Welcome to the Fuzzy C-Means Clustering repository! This repository hosts an implementation of the Fuzzy C-Means (FCM) algorithm from scratch, a powerful tool in the realm of clustering and data analysis.
Fuzzy C-Means (FCM) is a widely used clustering algorithm that offers a flexible and intuitive approach to partitioning data into clusters. Unlike traditional crisp clustering algorithms, FCM assigns membership degrees to data points, allowing for a soft assignment of points to clusters. This characteristic makes FCM particularly useful in scenarios where data points may belong to multiple clusters simultaneously or when dealing with noisy or ambiguous data.
In this repository, we provide an implementation of the Fuzzy C-Means algorithm along with usage examples and documentation to help you leverage its benefits in your projects.
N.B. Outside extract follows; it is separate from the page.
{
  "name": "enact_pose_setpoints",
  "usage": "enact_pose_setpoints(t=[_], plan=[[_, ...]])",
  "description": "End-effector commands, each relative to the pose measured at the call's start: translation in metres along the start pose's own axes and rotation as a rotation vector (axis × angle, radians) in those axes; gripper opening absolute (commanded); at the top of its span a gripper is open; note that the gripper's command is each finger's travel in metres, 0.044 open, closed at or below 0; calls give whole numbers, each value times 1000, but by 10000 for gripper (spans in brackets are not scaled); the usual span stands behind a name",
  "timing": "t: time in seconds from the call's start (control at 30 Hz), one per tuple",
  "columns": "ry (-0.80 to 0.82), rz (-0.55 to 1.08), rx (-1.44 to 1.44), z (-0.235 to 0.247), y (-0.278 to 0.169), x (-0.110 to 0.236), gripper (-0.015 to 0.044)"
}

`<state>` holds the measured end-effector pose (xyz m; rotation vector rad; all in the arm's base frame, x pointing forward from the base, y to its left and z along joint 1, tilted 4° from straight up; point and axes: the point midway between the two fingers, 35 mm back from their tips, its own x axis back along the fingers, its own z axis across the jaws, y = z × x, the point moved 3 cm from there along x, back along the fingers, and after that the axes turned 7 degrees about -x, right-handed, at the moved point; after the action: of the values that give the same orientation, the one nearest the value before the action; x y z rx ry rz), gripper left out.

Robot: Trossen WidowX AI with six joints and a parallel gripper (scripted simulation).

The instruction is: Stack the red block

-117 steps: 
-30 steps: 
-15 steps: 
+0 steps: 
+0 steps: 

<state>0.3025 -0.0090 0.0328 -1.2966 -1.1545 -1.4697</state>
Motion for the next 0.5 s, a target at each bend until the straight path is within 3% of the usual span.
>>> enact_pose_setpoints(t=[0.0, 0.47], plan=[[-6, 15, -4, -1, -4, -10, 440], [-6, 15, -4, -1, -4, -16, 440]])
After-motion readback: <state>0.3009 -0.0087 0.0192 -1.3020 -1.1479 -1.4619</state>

Whether you're exploring the structure of your data, FCM can be a valuable addition to your toolkit.
- Dividing the data points to set of clusters using membership function between each point in the dataset and all clusters centroids.
- A particular data of the set may be the member of several clusters with different values of membership.
- Input for FCM: Data , C (number of clusters)
- Output for FCM: Mij(Membership matrix) , Cj (cluster centroid) [1 <=j<= C], [1<=i<=n]
- Assume the number of clusters to be made C. Such that: 2<=C<=N (N: # of samples)
- Choose an appropriate level of cluster fuzziness g Such that: g > 1
- Initialize the NxC sized membership matrix [M] at random such that: (a) Mij∈ [0.0 ,1.0] and there sum should be 1
- Compute centroids
- Calculate the Euclidean distance between each data point i-th and j-th cluster center dij
- Update fuzzy membership matrix[M] according to dij
- Repeat until the changes in [M] come out to be less than some pre-specified values.